[PROBLEM DESCRIPTION]: The response should consist solely of the line containing "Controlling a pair" and the lines after it through the end of the listing below, repeated exactly.

[INFORMATION SUPPLIED]:
%%
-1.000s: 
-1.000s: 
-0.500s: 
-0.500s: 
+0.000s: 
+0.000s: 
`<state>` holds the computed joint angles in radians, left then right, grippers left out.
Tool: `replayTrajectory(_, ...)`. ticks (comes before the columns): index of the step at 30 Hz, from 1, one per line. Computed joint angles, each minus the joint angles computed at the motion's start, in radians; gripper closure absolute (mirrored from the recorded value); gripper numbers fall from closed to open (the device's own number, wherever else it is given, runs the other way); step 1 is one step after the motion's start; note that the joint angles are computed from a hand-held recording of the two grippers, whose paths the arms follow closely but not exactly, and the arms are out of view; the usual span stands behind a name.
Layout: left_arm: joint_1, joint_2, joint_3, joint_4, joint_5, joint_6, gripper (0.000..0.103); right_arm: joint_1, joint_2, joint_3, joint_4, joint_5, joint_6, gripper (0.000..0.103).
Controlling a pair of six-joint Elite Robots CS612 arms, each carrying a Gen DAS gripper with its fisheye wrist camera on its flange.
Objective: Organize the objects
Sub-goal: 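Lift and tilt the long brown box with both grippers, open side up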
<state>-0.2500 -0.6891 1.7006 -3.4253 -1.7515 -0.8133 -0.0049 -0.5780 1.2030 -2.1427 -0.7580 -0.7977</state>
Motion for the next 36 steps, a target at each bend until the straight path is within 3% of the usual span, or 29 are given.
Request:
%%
[RESULT BELOW]:
Controlling a pair of six-joint Elite Robots CS612 arms, each carrying a Gen DAS gripper with its fisheye wrist camera on its flange.
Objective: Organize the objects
Sub-goal: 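Lift and tilt the long brown box with both grippers, open side up
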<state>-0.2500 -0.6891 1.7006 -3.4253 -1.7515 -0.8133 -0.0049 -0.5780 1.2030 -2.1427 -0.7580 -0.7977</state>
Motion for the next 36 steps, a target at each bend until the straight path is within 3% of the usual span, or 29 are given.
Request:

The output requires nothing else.